Can a dural arteriovenous fistula (dAVF) cause a relative afferent pupillary defect (RAPD)?

From the Guidelines

Yes, a dural arteriovenous fistula (dAVF) can cause a relative afferent pupillary defect (RAPD). This occurs when the dAVF affects the blood supply to the optic nerve or causes increased pressure within the eye. A dAVF is an abnormal connection between arteries and veins within the dura mater covering the brain, which can lead to altered blood flow patterns. When a dAVF occurs near the optic pathways, it can compromise blood flow to the optic nerve through various mechanisms including venous hypertension, arterial steal phenomenon, or direct compression. The resulting optic nerve dysfunction manifests as a RAPD, where the affected pupil constricts less vigorously when light is shined into it compared to the unaffected eye. This pupillary response abnormality indicates asymmetric optic nerve function and is an important clinical sign that may help localize the pathology. Patients with dAVF-related RAPD may also experience other visual symptoms such as decreased visual acuity, visual field defects, or pulsatile tinnitus. Prompt neuroimaging with MRI/MRA or cerebral angiography is essential for diagnosis, as early intervention through endovascular embolization or surgical treatment of the dAVF can prevent permanent visual loss, as noted in studies such as 1.

Key Points to Consider

• A dAVF can cause RAPD by affecting the blood supply to the optic nerve or increasing pressure within the eye.
• The presence of a large RAPD should warrant a search for compressive optic neuropathy or other etiologies of visual impairment, as stated in 1.
• Pupillary evaluation in infants and children may be challenging due to frequent shifts in the patient’s fixation and focusing, as mentioned in 1.
• Early intervention through endovascular embolization or surgical treatment of the dAVF can prevent permanent visual loss, highlighting the importance of prompt diagnosis and treatment.

Diagnostic Approach

• Neuroimaging with MRI/MRA or cerebral angiography is essential for diagnosis.
• A comprehensive eye examination, including assessment of pupillary responses, visual acuity, and visual fields, is crucial in evaluating patients with suspected dAVF-related RAPD, as outlined in 1.

Treatment Options

• Endovascular embolization or surgical treatment of the dAVF can prevent permanent visual loss.
• The choice of treatment depends on the location and characteristics of the dAVF, as well as the patient's overall health status, as discussed in 1.

From the Research

Dural Arteriovenous Fistula and Relative Afferent Pupillary Defect (RAPD)
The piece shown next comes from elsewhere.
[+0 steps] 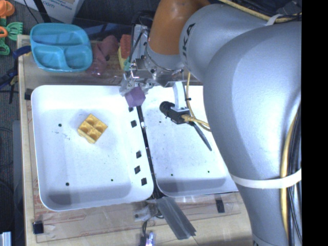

• A dural arteriovenous fistula (dAVF) is a vascular lesion with arteriovenous shunting that may cause various symptoms, including ocular symptoms such as proptosis and chemosis 2.
• The clinical characteristics of dAVFs can vary depending on the location and venous drainage pattern, with some patients experiencing more aggressive symptoms, including intracranial hemorrhage 2.
• While the studies reviewed do not directly address the relationship between dAVF and RAPD, they do suggest that dAVFs can cause a range of ocular symptoms, including vision loss and blindness 3, 2.
• In particular, one study noted that two patients with cavernous dAVFs became blind in one eye, demonstrating that the clinical course of dAVFs can be aggressive 2.
• Another study reported a minor complication of blurry vision attributed to posterior ischemic optic neuropathy after trans-ophthalmic artery embolization of a dAVF 3.
• These findings suggest that dAVFs can potentially cause RAPD, although the exact relationship between the two conditions is not explicitly stated in the reviewed studies 3, 2, 4.

Mechanism of RAPD in dAVF

• The mechanism of RAPD in dAVF is not clearly understood, but it may be related to the abnormal blood flow and venous drainage patterns associated with dAVFs 5, 6.
• The presence of cortical venous drainage and venous ectasia can contribute to the aggressiveness of the clinical course in dAVFs, and may potentially lead to RAPD 5, 2.
• Further studies are needed to fully understand the relationship between dAVF and RAPD, and to determine the optimal treatment approaches for patients with these conditions 3, 4.